STORED DATA |

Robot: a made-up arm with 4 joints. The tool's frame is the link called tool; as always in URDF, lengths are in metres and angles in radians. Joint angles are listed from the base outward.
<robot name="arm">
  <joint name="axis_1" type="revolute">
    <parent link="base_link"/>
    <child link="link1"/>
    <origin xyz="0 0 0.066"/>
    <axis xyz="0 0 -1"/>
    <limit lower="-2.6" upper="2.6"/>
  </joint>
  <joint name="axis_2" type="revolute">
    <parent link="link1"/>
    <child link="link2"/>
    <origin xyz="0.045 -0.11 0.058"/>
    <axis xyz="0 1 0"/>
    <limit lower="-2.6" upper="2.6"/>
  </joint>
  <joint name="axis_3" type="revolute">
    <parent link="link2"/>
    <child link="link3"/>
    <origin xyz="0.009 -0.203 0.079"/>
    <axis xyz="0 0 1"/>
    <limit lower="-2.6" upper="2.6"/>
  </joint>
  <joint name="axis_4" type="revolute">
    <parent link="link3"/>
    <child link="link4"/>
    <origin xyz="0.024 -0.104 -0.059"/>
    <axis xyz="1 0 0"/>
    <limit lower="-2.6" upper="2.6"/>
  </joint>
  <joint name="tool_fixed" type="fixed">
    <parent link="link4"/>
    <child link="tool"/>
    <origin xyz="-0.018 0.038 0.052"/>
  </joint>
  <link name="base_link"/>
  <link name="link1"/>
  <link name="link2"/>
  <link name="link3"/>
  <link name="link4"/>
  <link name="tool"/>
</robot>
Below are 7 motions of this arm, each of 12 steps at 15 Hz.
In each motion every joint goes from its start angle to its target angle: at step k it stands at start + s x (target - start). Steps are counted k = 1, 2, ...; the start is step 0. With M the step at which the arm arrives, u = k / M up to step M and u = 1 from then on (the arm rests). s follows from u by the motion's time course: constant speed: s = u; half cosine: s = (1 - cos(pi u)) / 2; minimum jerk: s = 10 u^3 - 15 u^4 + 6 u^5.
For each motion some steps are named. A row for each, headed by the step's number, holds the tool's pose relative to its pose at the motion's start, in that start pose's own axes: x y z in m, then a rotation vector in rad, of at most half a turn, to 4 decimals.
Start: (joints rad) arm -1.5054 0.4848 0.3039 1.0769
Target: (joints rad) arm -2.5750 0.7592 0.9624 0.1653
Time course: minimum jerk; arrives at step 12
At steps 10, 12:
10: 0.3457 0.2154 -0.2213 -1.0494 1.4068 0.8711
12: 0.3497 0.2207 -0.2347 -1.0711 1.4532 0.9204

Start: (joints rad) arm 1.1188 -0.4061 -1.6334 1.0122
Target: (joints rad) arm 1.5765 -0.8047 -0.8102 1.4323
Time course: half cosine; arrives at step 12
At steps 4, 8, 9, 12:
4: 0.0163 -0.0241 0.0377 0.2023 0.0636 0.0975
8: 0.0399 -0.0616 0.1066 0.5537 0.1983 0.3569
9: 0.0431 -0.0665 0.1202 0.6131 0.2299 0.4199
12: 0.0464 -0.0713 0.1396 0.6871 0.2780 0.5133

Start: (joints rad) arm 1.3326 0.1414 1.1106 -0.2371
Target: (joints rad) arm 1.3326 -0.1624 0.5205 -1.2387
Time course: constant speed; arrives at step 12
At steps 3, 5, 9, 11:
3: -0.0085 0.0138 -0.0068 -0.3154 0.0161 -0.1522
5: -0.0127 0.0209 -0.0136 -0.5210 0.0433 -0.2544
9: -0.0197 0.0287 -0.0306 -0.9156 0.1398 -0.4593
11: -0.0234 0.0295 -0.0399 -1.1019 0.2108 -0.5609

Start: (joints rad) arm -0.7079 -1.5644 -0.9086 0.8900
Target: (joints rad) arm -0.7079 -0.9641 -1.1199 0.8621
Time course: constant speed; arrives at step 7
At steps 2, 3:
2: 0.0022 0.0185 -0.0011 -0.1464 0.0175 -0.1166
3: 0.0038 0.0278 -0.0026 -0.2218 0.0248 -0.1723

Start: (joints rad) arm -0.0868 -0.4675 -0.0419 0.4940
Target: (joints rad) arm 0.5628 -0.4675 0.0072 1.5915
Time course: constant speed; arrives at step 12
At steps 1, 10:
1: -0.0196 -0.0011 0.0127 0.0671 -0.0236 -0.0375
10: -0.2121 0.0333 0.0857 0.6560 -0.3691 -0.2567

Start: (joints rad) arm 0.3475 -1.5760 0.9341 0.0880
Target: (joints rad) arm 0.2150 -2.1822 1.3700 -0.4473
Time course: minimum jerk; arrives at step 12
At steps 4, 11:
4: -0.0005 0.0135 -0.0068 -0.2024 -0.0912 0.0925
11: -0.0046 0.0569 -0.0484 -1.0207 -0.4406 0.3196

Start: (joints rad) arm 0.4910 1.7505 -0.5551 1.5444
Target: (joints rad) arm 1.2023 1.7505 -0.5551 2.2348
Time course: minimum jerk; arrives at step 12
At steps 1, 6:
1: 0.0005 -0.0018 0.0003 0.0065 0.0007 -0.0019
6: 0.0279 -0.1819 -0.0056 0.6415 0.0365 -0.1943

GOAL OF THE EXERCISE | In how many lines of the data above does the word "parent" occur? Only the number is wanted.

TASK OUTPUT | 5